Cut your AGENTS.md down. The practical targets that circulate among Codex users are tight: under 20 lines for your global ~/.codex/AGENTS.md, under 50 for a repo-root AGENTS.md, under 30 for module-level files. Delete anything the model already knows. "Write idiomatic Python" is wasted tokens. The only lines that earn their place are project-specific facts the model cannot infer. If you genuinely need more room, split guidance into nested files per directory instead of raising the byte cap, so a given turn only pays for the rules in scope.

This is where a well-scoped skill beats a sprawling AGENTS.md. A skill loads only when its trigger fires, so the instructions for, say, your deploy process don't sit in context during unrelated work the way a monolithic AGENTS.md does. The catch is that writing a tight skill is its own craft, and most people overstuff them the same way they overstuff AGENTS.md. Knack is built for exactly that problem. It turns a short interview into a single, well-scoped SKILL.md that travels to Codex, so non-coders can author guidance that stays lean instead of growing into a context tax.

Prune your MCP servers. Open ~/.codex/config.toml and disable any server you aren't actively using this session. If you only need three tools out of a 93-tool server, that server is still charging you the full tool-definition payload every turn. Turn it off when you don't need it.

Cap verbose output. Set tool_output_token_limit to something like 12,000 so a runaway file read can't flood your context, and drop model_verbosity = "low" to trim output tokens without hurting code quality. When you do need to inspect a big file, ask for the specific lines, or grep first, rather than reading the whole thing.

Compact on purpose. Don't wait for the automatic trigger near 95%, which can degrade quality because it summarizes aggressively under pressure. Run /compact manually at around 60% usage to fold conversation history into a summary while the context is still clean. Better still, start a fresh session between major phases. The investigation context from debugging does not need to ride along into implementation.

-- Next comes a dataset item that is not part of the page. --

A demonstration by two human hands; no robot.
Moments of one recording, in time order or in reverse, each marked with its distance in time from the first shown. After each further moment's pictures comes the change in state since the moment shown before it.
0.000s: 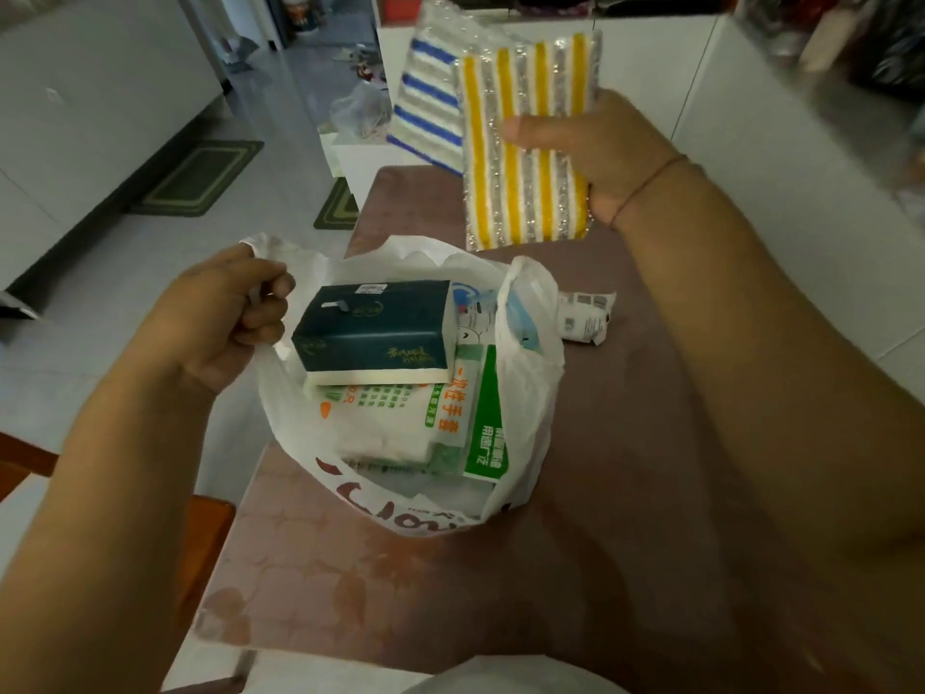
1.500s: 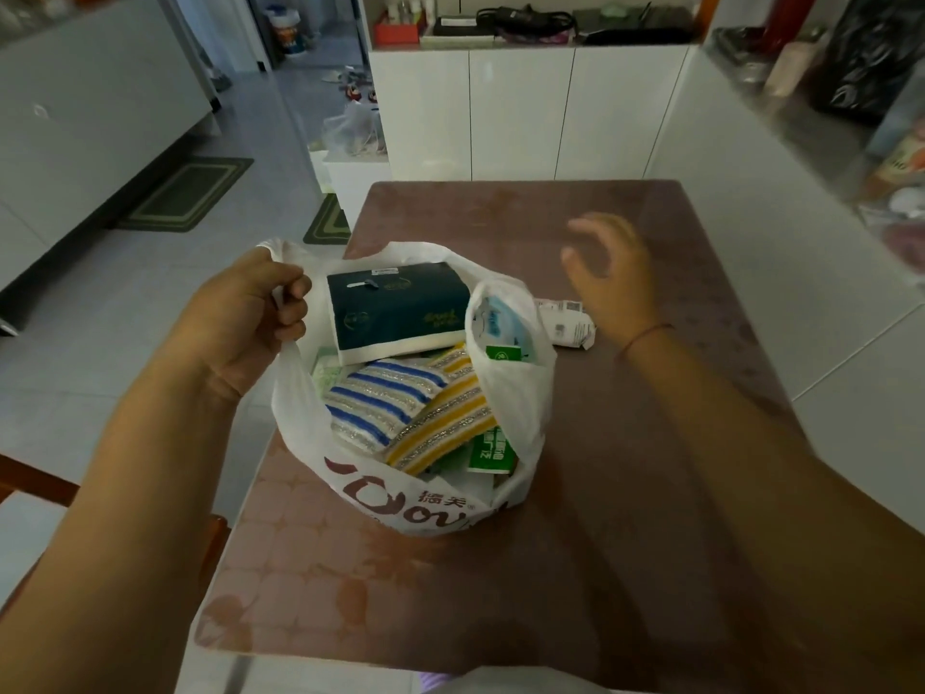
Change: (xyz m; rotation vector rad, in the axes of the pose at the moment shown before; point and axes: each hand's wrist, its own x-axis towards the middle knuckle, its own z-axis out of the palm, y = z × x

Pick a smaller model for routine work. GPT-5.4-mini runs at roughly 30% of GPT-5.4's token cost and handles most mechanical edits fine. For batch or CI runs, codex exec --model gpt-5.4-mini is the cheap default. Save the expensive model for the work that actually rewards it.

The shape of a cheap session

Put those together and a token-disciplined Codex session looks specific. Reasoning sits at medium. AGENTS.md is forty lines of facts the model couldn't guess. Two MCP servers are connected, not nine. Output is capped, the model is the mini for routine passes, and you /compact or restart before context bloats. That setup can cut a session's token draw by more than half against a default-everything, high-reasoning, 32-KB-AGENTS.md, every-MCP-on configuration. If you want a place to keep that discipline once you've found it, folding your repeated instructions into a lean skill with Knack is how it sticks instead of creeping back into a bloated AGENTS.md.

I think the credit meter mostly rewards restraint. The teams burning through balances in two hours are almost never doing harder work. They're carrying more context than the task needs, turn after turn, and paying for all of it. Trim the context and the bill follows. If you only do one thing today, run /status mid-task and read the number. Most people have never looked, and that number is usually the whole argument.